• EXERCISE:
Each line of the data below goes into the copy exactly; pictures do not.

• EXERCISE INPUT:
--------------------------------

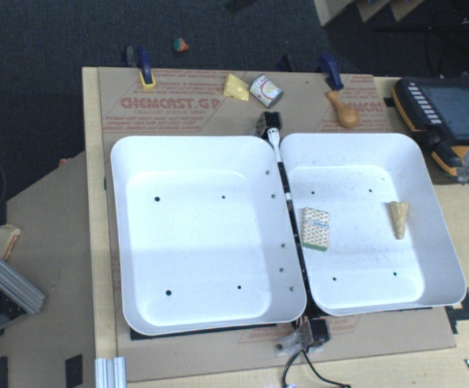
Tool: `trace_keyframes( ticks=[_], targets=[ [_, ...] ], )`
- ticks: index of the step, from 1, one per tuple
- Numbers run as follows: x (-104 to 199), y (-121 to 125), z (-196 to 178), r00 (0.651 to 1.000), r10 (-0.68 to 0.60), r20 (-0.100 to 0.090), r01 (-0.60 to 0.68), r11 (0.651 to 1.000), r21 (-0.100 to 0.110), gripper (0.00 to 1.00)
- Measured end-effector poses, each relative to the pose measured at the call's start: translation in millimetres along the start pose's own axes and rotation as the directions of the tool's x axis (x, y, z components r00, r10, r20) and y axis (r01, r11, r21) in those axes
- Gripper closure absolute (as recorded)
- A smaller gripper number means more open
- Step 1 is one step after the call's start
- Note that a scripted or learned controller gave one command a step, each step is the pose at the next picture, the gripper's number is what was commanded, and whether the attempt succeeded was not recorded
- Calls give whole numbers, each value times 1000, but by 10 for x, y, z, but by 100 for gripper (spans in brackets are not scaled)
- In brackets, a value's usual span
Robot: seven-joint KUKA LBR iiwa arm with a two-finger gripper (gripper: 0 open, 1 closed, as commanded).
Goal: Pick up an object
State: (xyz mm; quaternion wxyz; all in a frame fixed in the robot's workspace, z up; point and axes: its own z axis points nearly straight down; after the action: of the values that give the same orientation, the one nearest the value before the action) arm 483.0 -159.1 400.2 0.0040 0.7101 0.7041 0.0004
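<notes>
How wide the tool is open, or whether it has hold of anything, I cannot tell. Starting from the side the arm reaches in from, the right bin (428, 176) comes first, and both loose things lie on its floor. A pale tan cone (399, 219) lies nearest that side, point towards the front edge of the bench (178, 354). A small flat packet (315, 229) with a green and blue print lies well apart from it, just beside the seam where the two bins meet. Beyond that seam sits the left bin (121, 217), with a black clip (271, 124) at the far end of the joint. Further out, on the brown board behind the bins, there is a scatter of things: a yellow wedge (236, 87) touching a small box (266, 90), a tan wooden piece (344, 111), and two blue clamps (145, 67) at the back edge. A dark handheld pendant (449, 111) rests by the right bin's far corner.
</notes>
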Motion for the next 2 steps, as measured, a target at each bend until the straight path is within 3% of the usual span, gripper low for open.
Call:
trace_keyframes(
  ticks=[1, 2],
  targets=[
    [251, -49, 946, 1000, -8, -7, 8, 1000, 11, 100],
    [24, -34, 270, 1000, -7, -2, 7, 1000, -1, 100]
  ],
)
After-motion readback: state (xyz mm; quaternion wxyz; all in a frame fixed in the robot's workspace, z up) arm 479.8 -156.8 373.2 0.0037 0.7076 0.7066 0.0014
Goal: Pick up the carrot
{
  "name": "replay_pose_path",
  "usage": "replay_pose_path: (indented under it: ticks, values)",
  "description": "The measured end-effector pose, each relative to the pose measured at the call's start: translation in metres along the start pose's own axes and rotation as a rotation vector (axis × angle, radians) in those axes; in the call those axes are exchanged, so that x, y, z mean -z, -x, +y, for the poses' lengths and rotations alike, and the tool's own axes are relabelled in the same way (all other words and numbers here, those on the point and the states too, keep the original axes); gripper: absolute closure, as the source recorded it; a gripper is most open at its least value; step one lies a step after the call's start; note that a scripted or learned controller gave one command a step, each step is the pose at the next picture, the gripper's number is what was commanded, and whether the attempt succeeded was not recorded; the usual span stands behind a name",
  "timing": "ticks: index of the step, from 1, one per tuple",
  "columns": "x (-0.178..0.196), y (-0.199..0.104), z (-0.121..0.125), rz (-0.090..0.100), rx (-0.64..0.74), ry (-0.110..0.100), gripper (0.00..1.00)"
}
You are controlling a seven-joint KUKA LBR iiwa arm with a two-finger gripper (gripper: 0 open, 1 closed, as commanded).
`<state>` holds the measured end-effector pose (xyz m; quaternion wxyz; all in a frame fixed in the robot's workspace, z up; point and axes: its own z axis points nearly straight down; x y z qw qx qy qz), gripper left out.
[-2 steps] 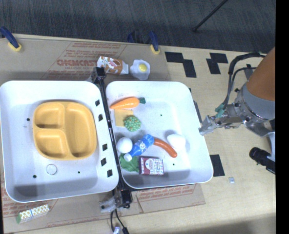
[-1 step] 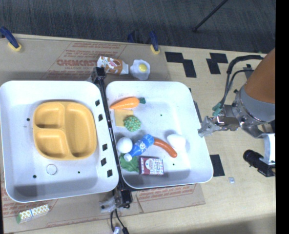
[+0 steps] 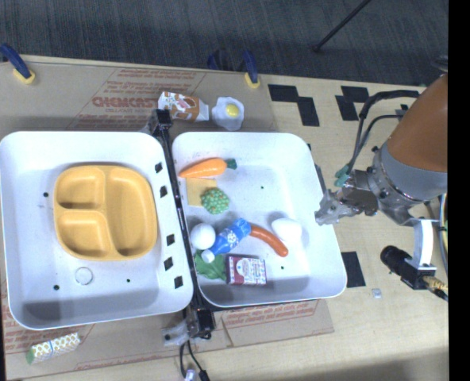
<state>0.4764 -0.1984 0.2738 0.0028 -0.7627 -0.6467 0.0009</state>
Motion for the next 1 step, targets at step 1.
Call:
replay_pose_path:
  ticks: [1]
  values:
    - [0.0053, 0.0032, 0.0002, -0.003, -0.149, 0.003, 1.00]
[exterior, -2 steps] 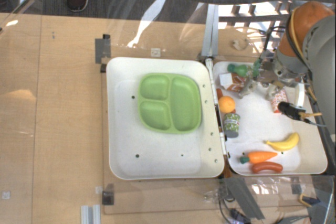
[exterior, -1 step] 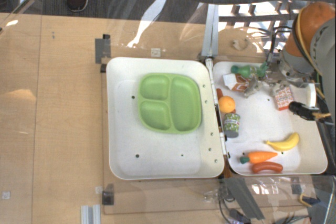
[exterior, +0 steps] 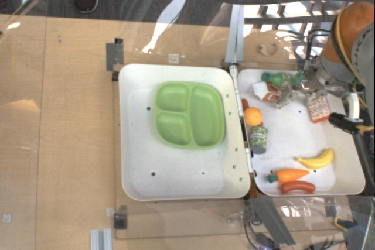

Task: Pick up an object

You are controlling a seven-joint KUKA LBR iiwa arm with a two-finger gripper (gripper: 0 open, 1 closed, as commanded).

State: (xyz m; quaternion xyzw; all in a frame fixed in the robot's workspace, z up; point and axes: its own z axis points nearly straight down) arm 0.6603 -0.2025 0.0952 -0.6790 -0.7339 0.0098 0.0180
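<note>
The right bin (exterior: 345,184) holds several toy foods. At its far end, my gripper (exterior: 291,96) hangs low and open, with nothing between its fingers. Just left of it lies a small white and brown carton (exterior: 266,91), and a green item (exterior: 274,76) sits beyond that. A red and white packet (exterior: 318,108) lies to the gripper's right. Along the bin's left wall sit an orange (exterior: 253,117) and a small can (exterior: 258,139) with a green label. A banana (exterior: 317,159), a carrot (exterior: 289,175) and a red sausage (exterior: 297,187) lie at the near end.
The left bin (exterior: 176,184) carries a green divided plate (exterior: 190,114). The grey arm with its orange band (exterior: 351,29) comes in over the right bin's far right corner. A black clamp part (exterior: 345,122) juts over the right wall.
</note>
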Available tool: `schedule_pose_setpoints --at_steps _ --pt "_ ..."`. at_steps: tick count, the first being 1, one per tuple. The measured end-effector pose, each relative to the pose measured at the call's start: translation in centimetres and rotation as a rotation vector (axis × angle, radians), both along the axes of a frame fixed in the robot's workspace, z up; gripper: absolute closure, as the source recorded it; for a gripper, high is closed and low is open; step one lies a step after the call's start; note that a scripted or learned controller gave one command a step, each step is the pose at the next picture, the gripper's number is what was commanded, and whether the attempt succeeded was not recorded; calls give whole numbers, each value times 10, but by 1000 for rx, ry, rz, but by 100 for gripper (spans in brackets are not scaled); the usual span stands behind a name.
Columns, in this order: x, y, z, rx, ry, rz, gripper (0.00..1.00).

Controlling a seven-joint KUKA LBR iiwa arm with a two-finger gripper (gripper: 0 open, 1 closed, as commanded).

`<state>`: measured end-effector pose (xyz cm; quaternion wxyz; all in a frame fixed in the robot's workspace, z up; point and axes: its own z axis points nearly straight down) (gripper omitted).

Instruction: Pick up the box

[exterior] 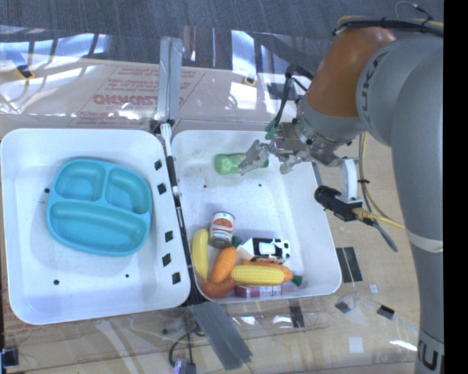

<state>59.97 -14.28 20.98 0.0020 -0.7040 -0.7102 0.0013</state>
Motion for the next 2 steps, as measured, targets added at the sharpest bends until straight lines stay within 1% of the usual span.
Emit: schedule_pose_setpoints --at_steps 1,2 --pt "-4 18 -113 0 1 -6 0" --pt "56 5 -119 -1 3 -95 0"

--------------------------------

• RESULT FOR THIS EXERCISE:
Tool: `trace_keyframes( ticks=[_], targets=[ [_, ...] ], )`
- ticks: index of the step, from 1, one per tuple
- Numbers run as follows: x (-104 to 199), y (-121 to 125), z (-196 to 178), r00 (0.651 to 1.000), r10 (-0.68 to 0.60), r20 (-0.100 to 0.090), r01 (-0.60 to 0.68), r11 (0.651 to 1.000), r21 (-0.100 to 0.110), gripper (0.00 to 1.00)
- Measured end-effector poses, each relative to the pose measured at the call's start: translation in millimetres along the start pose's own axes and rotation as the directions of the tool's x axis (x, y, z components r00, r10, r20) and y axis (r01, r11, r21) in those axes
- Gripper closure absolute (as recorded)
- A smaller gripper number means more open
- Step 1 is one step after the call's start
- Note that a scripted or learned controller gave one command a step, each step is the pose at the next picture, the gripper's number is what was commanded, and whether the attempt succeeded was not recorded
- Calls give whole numbers, each value times 1000, but by 10 for x, y, z, but by 100 for gripper (spans in brackets are not scaled)
- In brackets, a value's usual span
Robot: seven-joint KUKA LBR iiwa arm with a two-finger gripper (gripper: 0 open, 1 closed, as commanded).
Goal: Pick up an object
State: (xyz mm; quaternion wxyz; all in a frame fixed in the robot's workspace, z up; point and axes: its own z axis points nearly straight down; after the action: of the values that give the same orientation, the one nearest the value before the action) arm 483.0 -159.1 400.2 0.0040 0.7101 0.7041 0.0004
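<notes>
How wide the tool is open, or whether it has hold of anything, I cannot tell. Starting from the side the arm reaches in from, the right bin (428, 176) comes first, and both loose things lie on its floor. A pale tan cone (399, 219) lies nearest that side, point towards the front edge of the bench (178, 354). A small flat packet (315, 229) with a green and blue print lies well apart from it, just beside the seam where the two bins meet. Beyond that seam sits the left bin (121, 217), with a black clip (271, 124) at the far end of the joint. Further out, on the brown board behind the bins, there is a scatter of things: a yellow wedge (236, 87) touching a small box (266, 90), a tan wooden piece (344, 111), and two blue clamps (145, 67) at the back edge. A dark handheld pendant (449, 111) rests by the right bin's far corner.
</notes>
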Motion for the next 2 steps, as measured, a target at each bend until the straight path is within 3% of the usual span, gripper low for open.
Call:
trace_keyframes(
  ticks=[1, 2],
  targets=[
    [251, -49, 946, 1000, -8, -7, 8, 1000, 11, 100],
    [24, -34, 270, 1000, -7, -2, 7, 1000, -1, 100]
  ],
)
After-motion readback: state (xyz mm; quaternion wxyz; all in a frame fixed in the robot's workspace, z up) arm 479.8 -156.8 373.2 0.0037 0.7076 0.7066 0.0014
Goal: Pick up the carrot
{
  "name": "replay_pose_path",
  "usage": "replay_pose_path: (indented under it: ticks, values)",
  "description": "The measured end-effector pose, each relative to the pose measured at the call's start: translation in metres along the start pose's own axes and rotation as a rotation vector (axis × angle, radians) in those axes; in the call those axes are exchanged, so that x, y, z mean -z, -x, +y, for the poses' lengths and rotations alike, and the tool's own axes are relabelled in the same way (all other words and numbers here, those on the point and the states too, keep the original axes); gripper: absolute closure, as the source recorded it; a gripper is most open at its least value; step one lies a step after the call's start; note that a scripted or learned controller gave one command a step, each step is the pose at the next picture, the gripper's number is what was commanded, and whether the attempt succeeded was not recorded; the usual span stands behind a name",
  "timing": "ticks: index of the step, from 1, one per tuple",
  "columns": "x (-0.178..0.196), y (-0.199..0.104), z (-0.121..0.125), rz (-0.090..0.100), rx (-0.64..0.74), ry (-0.110..0.100), gripper (0.00..1.00)"
}
You are controlling a seven-joint KUKA LBR iiwa arm with a two-finger gripper (gripper: 0 open, 1 closed, as commanded).
`<state>` holds the measured end-effector pose (xyz m; quaternion wxyz; all in a frame fixed in the robot's workspace, z up; point and axes: its own z axis points nearly straight down; x y z qw qx qy qz), gripper left out.
[-2 steps] 
[-1 step] 
[+0 steps] 
<state>0.4764 -0.1984 0.2738 0.0028 -0.7627 -0.6467 0.0009</state>
Motion for the next 1 step, targets at step 1.
Call:
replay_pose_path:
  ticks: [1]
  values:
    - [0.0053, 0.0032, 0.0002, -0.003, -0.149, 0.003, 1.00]
[exterior, -2 steps] 
[exterior, -1 step] 
[exterior, +0 steps] 

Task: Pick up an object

You are controlling a seven-joint KUKA LBR iiwa arm with a two-finger gripper (gripper: 0 open, 1 closed, as commanded).

State: (xyz m; quaternion xyzw; all in a frame fixed in the robot's workspace, z up; point and axes: its own z axis points nearly straight down) arm 0.6603 -0.2025 0.0952 -0.6790 -0.7339 0.0098 0.0180
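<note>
The right bin (exterior: 345,184) holds several toy foods. At its far end, my gripper (exterior: 291,96) hangs low and open, with nothing between its fingers. Just left of it lies a small white and brown carton (exterior: 266,91), and a green item (exterior: 274,76) sits beyond that. A red and white packet (exterior: 318,108) lies to the gripper's right. Along the bin's left wall sit an orange (exterior: 253,117) and a small can (exterior: 258,139) with a green label. A banana (exterior: 317,159), a carrot (exterior: 289,175) and a red sausage (exterior: 297,187) lie at the near end.
The left bin (exterior: 176,184) carries a green divided plate (exterior: 190,114). The grey arm with its orange band (exterior: 351,29) comes in over the right bin's far right corner. A black clamp part (exterior: 345,122) juts over the right wall.
</note>
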Available tool: `schedule_pose_setpoints --at_steps _ --pt "_ ..."`. at_steps: tick count, the first being 1, one per tuple. The measured end-effector pose, each relative to the pose measured at the call's start: translation in centimetres and rotation as a rotation vector (axis × angle, radians), both along the axes of a frame fixed in the robot's workspace, z up; gripper: absolute closure, as the source recorded it; for a gripper, high is closed and low is open; step one lies a step after the call's start; note that a scripted or learned controller gave one command a step, each step is the pose at the next picture, the gripper's number is what was commanded, and whether the attempt succeeded was not recorded; calls give whole numbers, each value times 10, but by 1000 for rx, ry, rz, but by 100 for gripper (spans in brackets are not scaled); the usual span stands behind a name.
Columns, in this order: x, y, z, rx, ry, rz, gripper (0.00..1.00).

Controlling a seven-joint KUKA LBR iiwa arm with a two-finger gripper (gripper: 0 open, 1 closed, as commanded).

`<state>`: measured end-effector pose (xyz cm; quaternion wxyz; all in a frame fixed in the robot's workspace, z up; point and axes: its own z axis points nearly straight down) (gripper omitted).

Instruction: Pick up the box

[exterior] 

<state>59.97 -14.28 20.98 0.0020 -0.7040 -0.7102 0.0013</state>
Motion for the next 2 steps, as measured, targets added at the sharpest bends until straight lines stay within 1% of the usual span.
Emit: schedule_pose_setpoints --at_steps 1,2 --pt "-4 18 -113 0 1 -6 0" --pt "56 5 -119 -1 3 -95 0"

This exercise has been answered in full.